If all your gifts for the year fall into these categories, no gift tax return is required. But gifts that don’t meet these requirements are generally considered taxable and thus must be reported on Form 709 -- even if they’re shielded from tax by the lifetime exemption ($11,700,000 in 2021).


Beware of common errors:


- Future interests. The $15,000 annual exclusion applies only to present interests, such as outright gifts. Gifts of future interests, such as transfers to a trust for a beneficiaries benefit, aren’t covered, so you’re required to report them on Form 709 even if they’re less than $15,000. Be aware, however, that it’s possible for gifts in trust to meet the present interest requirement by giving beneficiaries so-called Crummey withdrawal powers (the right to withdraw a contribution for a limited time after it’s made).


- Spousal gifts.
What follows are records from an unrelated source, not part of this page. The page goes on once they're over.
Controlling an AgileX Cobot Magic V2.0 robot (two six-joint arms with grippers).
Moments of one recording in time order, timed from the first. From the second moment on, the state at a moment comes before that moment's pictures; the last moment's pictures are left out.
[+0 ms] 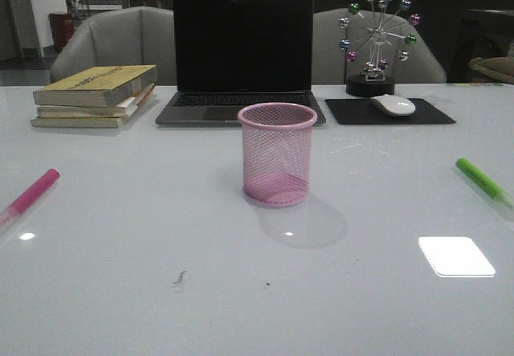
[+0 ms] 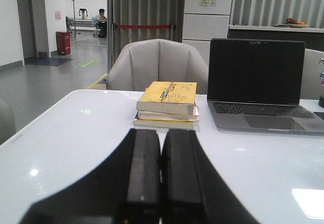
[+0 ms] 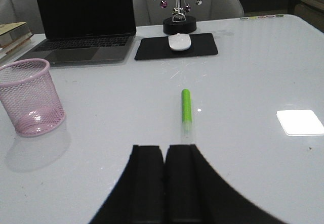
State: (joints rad) left arm -0.01 -0.01 0.00 0.00 -0.02 -0.06; right arm 0.04 -0.01 0.03 0.05 0.19 0.12
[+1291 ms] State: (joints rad) left arm -0.01 -0.01 -0.14 0.00 -0.31 -0.06; right arm 0.04 -0.01 0.01 0.03 -0.25 0.12
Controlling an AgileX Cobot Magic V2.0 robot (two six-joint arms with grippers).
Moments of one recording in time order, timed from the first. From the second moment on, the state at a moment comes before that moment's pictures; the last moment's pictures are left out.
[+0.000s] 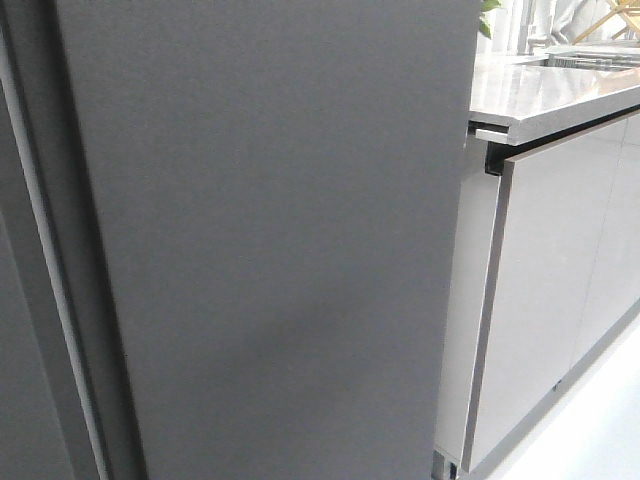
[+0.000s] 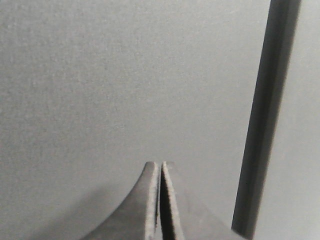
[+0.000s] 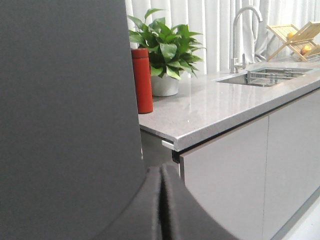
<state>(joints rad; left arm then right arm) -0.02 0.00 0.00 -0.01 -0.02 -0.09 0.00 0.27 -0.21 0.11 -0.09 -0.06</state>
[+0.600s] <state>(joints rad) -0.02 0.00 0.00 -0.01 -0.02 -0.09 -0.05 0.04 0.01 0.11 -0.10 -0.06</state>
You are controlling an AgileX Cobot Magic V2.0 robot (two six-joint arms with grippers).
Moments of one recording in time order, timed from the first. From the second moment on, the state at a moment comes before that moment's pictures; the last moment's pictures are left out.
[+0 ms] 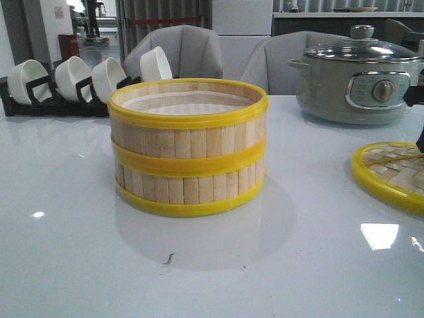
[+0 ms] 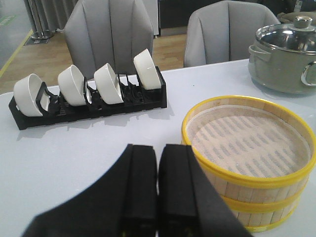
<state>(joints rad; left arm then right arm) -0.32 0.68 -0.70 0.04 0.32 -0.03 -0.19 1.90 -1.32 0.26 0.65 -0.25</state>
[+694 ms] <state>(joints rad) -0.32 0.68 -0.70 0.04 0.32 -0.03 -0.16 1.86 -1.32 0.24 0.69 -0.25</state>
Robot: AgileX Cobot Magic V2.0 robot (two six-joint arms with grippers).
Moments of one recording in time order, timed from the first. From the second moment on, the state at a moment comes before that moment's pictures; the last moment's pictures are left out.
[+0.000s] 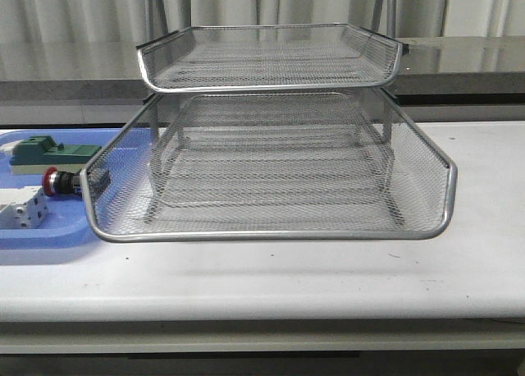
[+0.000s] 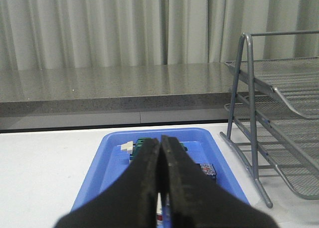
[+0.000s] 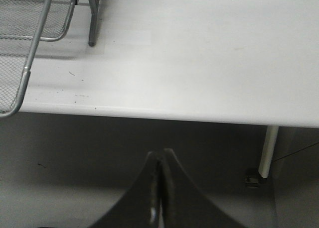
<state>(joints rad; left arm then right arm) -0.04 -0.01 0.00 0.03 -0.01 -0.07 0.10 0.51 -0.68 -0.04 0.98 0.07</state>
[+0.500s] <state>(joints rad) -0.04 0.22 -0.31 -0.05 0.24 -0.07 0.10 0.51 -0.68 -0.04 0.98 0.07</state>
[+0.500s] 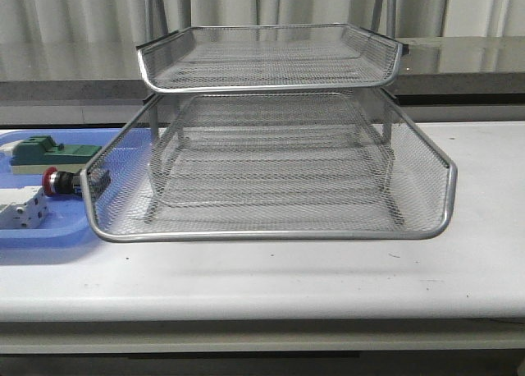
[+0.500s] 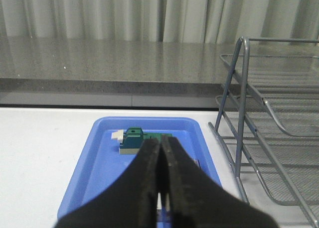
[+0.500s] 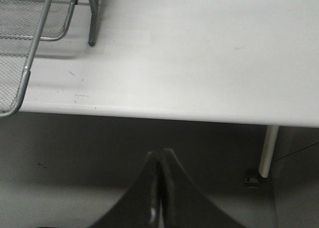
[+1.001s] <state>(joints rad) -0.04 0.97 -0.90 0.02 0.59 -0.06 0.10 0.51 -0.68 -0.04 0.99 0.07</state>
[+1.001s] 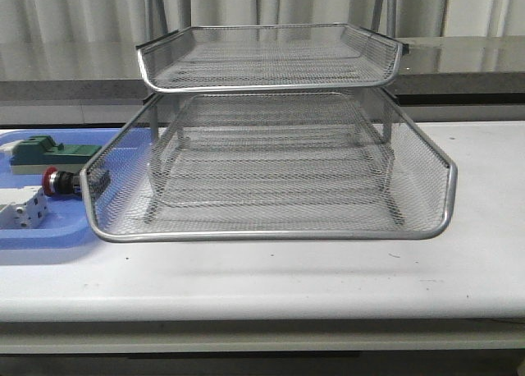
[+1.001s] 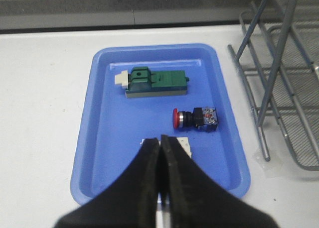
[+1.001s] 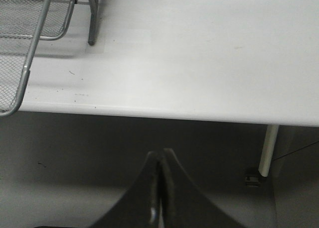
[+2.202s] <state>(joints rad) -0.04 1.50 -1.33 0.10 0.88 0.13 0.10 0.51 -0.68 -0.04 0.99 0.07</state>
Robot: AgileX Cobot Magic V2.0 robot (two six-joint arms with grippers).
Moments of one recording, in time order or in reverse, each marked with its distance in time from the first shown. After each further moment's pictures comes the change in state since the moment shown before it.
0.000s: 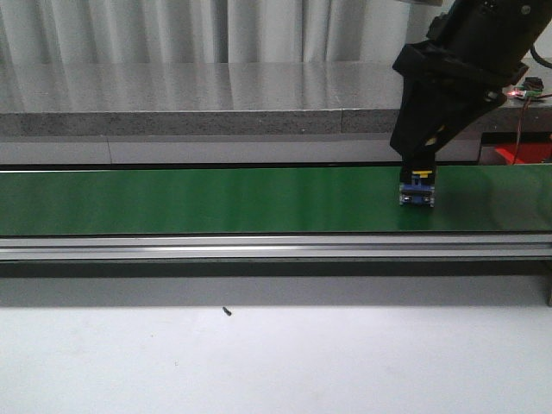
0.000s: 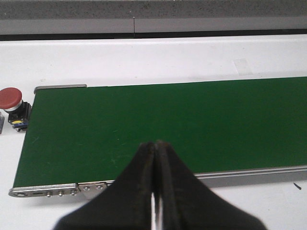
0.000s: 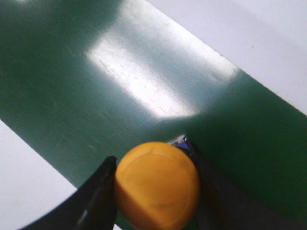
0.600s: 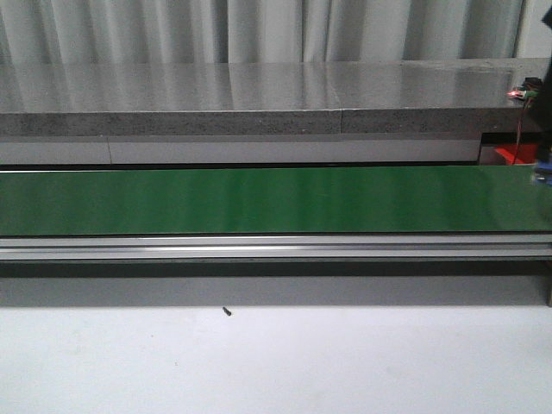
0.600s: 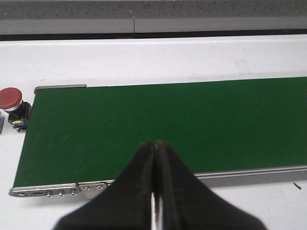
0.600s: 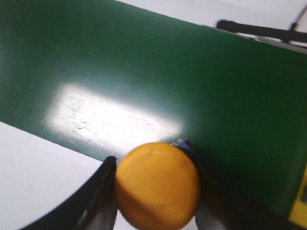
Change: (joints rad) left arm 0.000 0.000 0.000 0.000 0.000 0.000; right arm -0.275 -0.325 0.288 0.004 -0.041 0.058
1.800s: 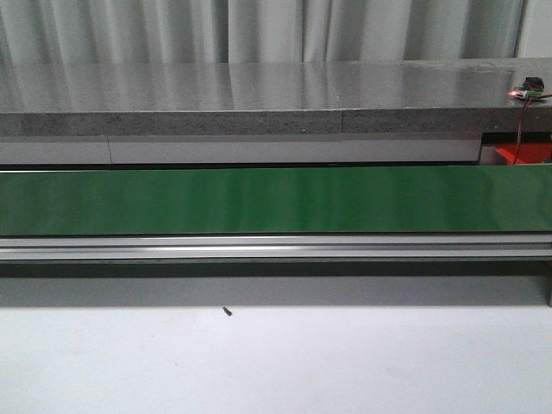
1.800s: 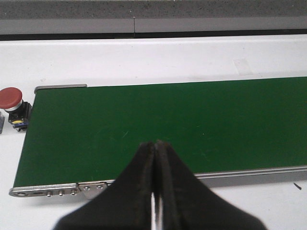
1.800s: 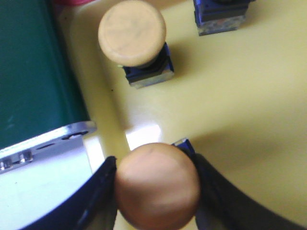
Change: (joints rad) left arm 0.000 0.000 0.000 0.000 0.000 0.000; right arm -0.423 -0.094 0.450 0.007 -0.396 0.155
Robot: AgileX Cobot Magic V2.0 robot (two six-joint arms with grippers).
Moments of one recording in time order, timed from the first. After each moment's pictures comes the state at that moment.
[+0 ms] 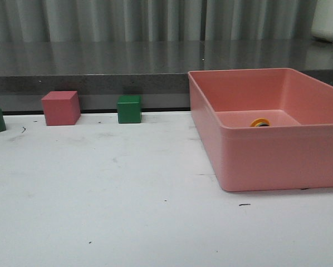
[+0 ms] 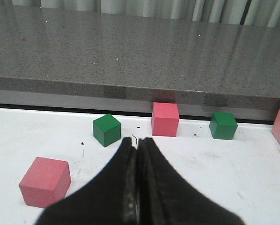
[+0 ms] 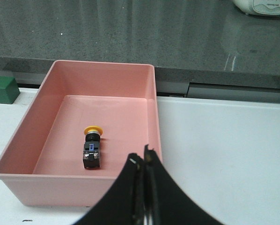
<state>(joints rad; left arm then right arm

As previously noted, gifts to a U.S. citizen spouse are not reported on Form 709. However, if you make a gift to a trust for your spouse’s benefit, the trust must 1) provide that your spouse is entitled to all the trust’s income for life, payable at least annually, 2) give your spouse a general power of appointment over its assets and 3) not be subject to any other person’s power of appointment. Otherwise, the gift must be reported. And, gifts to a non-citizen spouse: If they exceed the $159,000 annual exclusion, they must be reported whether they’re outright gifts or gifts in trust.


- Gift splitting. Spouses may elect to split a gift to a child or other donee, so that each spouse is deemed to have made one-half of the gift, even if one spouse wrote the check. This allows married couples to combine their annual exclusions and give up to $30,000 to each donee. To make the election, the donor spouse must file Form 709, and the other spouse must sign a consent or, in some cases, file a separate gift tax return. Keep in mind that, once you make this election, you and your spouse must split all gifts to third parties during that tax year.


- 529 plans. You can contribute up to five times the annual gift allowance of $15,000, per beneficiary in a single year without gift tax as long as no additional gifts are made to the same beneficiary during the next four years. This means that you can contribute up to $75,000 ($150,000 for married couples) for your beneficiary today and elect to treat your contribution as made over a five calendar-year period for gift tax purposes. To take advantage of this benefit, you must file an election on Form 709.


Sometimes it may be useful to file a gift tax return, even if one is not required. For example, if you make annual exclusion gifts of hard to value assets, such as interests in a closely held business, a gift tax return that meets “adequate disclosure” requirements will trigger the three-year statute of limitations period for audits. If you don’t file a gift tax return, the IRS has unlimited time to challenge the value of your gifts.